--- DATA EXTRACT ---

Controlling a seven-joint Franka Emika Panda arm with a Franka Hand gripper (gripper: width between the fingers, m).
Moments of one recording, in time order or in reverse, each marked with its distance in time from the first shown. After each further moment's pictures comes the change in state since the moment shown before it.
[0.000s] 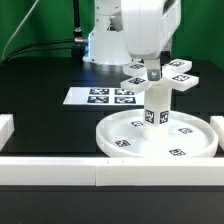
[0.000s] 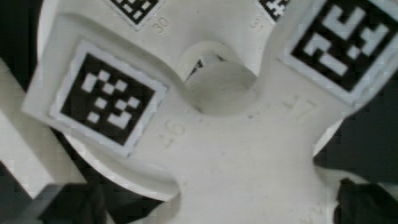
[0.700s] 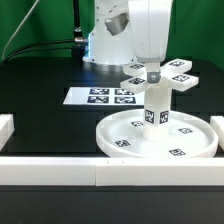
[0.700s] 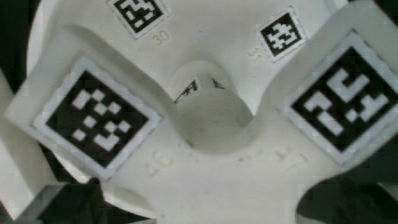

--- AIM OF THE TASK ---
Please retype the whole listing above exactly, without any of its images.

--- RESPONSE TO THIS EXERCISE ---
Controlling a seven-joint Franka Emika Panda arm with a Franka Hand gripper (gripper: width between the fingers, m).
Moments of one recording, in time order or in reverse, each marked with its distance in time from the first shown. After each further moment's pictures comes the change in state since the moment shown before it.
[0.000s] 
[0.000s] 
[0.700s] 
[0.700s] 

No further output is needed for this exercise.